## YOUR TASK
Below are some records; return each one exactly.

(DATA UNDER STUDY begins)

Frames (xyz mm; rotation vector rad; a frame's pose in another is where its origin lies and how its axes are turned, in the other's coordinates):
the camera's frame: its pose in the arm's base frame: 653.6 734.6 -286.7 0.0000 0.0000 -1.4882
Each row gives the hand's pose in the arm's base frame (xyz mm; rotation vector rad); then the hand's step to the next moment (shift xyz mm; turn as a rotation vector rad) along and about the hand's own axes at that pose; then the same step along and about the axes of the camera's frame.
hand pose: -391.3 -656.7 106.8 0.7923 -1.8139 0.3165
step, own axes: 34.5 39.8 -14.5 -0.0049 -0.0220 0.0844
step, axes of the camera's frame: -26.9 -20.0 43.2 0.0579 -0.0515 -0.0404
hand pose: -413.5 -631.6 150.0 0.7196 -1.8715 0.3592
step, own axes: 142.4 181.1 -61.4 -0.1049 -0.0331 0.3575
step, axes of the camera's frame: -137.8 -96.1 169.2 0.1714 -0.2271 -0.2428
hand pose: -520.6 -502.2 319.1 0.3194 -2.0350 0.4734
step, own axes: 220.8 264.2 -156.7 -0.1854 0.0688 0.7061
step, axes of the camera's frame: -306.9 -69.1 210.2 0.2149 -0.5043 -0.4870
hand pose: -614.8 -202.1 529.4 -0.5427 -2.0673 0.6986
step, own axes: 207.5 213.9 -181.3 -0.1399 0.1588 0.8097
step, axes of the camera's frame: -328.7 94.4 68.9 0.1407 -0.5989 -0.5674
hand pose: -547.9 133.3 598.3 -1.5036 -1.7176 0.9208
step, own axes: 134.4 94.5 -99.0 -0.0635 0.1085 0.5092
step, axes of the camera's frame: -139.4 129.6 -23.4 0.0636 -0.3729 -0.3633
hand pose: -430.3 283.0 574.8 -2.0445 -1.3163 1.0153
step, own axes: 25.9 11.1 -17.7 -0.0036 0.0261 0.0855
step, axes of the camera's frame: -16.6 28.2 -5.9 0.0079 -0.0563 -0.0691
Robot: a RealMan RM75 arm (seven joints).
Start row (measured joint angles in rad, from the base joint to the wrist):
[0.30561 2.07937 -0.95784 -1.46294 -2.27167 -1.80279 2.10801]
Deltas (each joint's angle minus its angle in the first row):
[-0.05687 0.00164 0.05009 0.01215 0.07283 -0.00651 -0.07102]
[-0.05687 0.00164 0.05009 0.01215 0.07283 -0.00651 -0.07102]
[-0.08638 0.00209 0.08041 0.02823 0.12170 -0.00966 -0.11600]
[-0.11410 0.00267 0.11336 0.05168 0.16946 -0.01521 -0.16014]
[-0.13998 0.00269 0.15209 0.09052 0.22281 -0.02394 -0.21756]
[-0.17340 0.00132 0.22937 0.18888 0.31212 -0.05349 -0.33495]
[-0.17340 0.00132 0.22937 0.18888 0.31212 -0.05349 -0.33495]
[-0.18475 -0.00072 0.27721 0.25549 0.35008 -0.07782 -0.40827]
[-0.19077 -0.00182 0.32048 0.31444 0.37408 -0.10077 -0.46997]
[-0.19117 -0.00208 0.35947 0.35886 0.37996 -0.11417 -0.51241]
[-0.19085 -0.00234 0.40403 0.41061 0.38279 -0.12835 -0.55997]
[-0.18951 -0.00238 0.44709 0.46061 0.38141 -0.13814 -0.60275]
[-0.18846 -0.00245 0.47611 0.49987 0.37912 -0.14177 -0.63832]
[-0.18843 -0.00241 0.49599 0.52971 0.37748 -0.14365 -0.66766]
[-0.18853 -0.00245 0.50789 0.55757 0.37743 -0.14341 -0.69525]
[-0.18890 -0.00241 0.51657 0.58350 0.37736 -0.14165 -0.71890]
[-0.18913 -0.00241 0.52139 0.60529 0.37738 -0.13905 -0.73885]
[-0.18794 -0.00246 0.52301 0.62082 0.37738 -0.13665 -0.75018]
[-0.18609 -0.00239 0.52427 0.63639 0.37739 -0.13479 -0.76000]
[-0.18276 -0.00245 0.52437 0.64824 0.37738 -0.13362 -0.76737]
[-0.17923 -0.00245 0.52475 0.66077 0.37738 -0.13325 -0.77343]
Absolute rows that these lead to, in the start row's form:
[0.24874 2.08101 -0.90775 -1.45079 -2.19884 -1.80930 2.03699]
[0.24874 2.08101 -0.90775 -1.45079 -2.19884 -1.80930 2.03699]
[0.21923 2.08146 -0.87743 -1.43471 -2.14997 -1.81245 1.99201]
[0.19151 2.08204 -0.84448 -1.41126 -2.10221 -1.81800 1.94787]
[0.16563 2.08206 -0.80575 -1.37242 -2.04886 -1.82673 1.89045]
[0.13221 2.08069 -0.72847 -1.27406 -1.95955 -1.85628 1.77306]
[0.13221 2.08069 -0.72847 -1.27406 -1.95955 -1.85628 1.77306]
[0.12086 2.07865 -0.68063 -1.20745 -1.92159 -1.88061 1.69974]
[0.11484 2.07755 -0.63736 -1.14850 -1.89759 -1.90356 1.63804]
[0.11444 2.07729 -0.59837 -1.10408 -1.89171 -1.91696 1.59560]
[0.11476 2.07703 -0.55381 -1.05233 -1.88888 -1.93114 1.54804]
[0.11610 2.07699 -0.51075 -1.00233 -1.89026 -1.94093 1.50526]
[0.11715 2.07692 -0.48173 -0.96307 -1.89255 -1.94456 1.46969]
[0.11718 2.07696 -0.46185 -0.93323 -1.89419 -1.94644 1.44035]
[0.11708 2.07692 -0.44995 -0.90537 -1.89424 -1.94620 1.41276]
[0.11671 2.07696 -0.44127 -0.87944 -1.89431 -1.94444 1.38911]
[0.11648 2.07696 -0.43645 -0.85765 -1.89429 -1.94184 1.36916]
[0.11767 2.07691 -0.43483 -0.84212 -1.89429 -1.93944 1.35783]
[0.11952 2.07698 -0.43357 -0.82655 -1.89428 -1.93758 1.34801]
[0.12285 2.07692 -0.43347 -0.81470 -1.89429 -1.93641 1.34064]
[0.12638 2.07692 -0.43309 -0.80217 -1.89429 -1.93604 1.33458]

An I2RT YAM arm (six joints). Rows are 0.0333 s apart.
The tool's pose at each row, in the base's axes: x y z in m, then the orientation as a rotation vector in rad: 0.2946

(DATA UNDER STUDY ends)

## RESPONSE TO THE EXERCISE
Frames (xyz mm; rotation vector rad; a frame's pose in another is where its origin lies and how its axes are turned, in the other's coordinates):
the camera's frame: its pose in the arm's base frame: 653.6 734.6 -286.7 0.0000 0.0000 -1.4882
Each row gives the hand's pose in the arm's base frame (xyz mm; rotation vector rad); then the hand's step to the next moment (shift xyz mm; turn as a rotation vector rad) along and about the hand's own axes at that pose; then the same step along and about the axes of the camera's frame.
hand pose: -391.3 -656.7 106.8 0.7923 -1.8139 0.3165
step, own axes: 34.5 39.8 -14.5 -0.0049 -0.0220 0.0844
step, axes of the camera's frame: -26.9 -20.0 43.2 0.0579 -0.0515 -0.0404
hand pose: -413.5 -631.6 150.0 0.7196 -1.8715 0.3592
step, own axes: 142.4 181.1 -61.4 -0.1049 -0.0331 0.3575
step, axes of the camera's frame: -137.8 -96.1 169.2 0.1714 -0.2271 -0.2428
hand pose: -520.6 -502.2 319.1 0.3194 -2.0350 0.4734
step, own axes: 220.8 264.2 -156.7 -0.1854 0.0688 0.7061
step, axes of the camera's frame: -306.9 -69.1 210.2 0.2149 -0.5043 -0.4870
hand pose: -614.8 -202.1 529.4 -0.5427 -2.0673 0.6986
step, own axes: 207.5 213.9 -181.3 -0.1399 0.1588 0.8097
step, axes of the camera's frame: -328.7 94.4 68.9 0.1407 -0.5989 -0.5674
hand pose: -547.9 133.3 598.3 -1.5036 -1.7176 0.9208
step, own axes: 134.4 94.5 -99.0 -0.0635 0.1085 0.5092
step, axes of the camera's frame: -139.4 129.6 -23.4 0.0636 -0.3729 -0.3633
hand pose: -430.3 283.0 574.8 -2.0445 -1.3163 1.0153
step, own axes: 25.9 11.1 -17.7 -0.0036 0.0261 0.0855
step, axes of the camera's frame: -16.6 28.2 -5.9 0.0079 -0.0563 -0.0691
Robot: a RealMan RM75 arm (seven joints).
Start row (measured joint angles in rad, from the base joint to the wrist):
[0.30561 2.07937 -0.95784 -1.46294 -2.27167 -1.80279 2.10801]
Deltas (each joint's angle minus its angle in the first row):
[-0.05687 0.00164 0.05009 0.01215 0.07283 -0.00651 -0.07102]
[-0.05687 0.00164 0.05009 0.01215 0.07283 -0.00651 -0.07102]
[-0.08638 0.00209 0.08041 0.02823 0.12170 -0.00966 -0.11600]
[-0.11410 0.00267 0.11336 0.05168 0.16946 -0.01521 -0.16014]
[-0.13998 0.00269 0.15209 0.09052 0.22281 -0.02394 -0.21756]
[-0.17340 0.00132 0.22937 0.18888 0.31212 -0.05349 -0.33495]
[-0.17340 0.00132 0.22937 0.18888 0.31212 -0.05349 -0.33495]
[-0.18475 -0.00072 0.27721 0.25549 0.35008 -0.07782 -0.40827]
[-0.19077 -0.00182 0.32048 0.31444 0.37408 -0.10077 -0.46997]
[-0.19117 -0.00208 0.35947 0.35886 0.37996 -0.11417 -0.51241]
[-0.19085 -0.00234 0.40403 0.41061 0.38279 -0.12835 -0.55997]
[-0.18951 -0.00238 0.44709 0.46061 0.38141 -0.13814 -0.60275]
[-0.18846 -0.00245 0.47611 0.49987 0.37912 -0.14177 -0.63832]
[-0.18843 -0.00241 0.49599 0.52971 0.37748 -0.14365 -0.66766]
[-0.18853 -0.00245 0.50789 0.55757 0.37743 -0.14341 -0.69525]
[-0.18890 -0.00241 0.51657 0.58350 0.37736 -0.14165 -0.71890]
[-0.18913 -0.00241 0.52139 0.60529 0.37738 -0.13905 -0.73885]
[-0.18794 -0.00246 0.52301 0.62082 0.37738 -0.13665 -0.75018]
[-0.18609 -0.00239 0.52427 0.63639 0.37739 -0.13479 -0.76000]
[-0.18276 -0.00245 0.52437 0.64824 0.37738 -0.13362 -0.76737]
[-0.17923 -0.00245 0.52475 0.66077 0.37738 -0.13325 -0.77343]
Absolute rows that these lead to, in the start row's form:
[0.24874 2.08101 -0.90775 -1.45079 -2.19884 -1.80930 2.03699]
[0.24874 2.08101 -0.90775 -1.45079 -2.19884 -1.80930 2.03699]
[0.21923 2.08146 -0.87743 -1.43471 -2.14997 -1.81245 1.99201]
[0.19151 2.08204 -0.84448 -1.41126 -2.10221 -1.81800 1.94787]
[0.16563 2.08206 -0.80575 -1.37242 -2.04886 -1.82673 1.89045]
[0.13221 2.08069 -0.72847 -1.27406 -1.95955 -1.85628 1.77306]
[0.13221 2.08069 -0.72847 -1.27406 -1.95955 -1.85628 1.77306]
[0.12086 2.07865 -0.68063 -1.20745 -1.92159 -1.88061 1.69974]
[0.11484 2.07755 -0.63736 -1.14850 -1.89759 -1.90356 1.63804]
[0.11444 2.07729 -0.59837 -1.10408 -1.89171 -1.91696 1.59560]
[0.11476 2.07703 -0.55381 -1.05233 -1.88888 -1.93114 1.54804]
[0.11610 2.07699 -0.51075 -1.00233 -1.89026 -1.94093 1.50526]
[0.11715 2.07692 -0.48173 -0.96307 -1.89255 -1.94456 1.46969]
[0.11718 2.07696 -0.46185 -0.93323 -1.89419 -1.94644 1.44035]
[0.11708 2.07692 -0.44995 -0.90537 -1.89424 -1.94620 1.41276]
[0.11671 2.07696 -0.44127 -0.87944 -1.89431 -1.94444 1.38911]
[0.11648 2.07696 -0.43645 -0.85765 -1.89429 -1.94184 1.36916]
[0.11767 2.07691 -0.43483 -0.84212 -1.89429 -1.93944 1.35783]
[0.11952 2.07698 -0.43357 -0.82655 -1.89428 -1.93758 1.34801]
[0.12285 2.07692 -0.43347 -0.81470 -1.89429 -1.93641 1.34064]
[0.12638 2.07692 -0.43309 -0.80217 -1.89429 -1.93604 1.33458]

An I2RT YAM arm (six joints). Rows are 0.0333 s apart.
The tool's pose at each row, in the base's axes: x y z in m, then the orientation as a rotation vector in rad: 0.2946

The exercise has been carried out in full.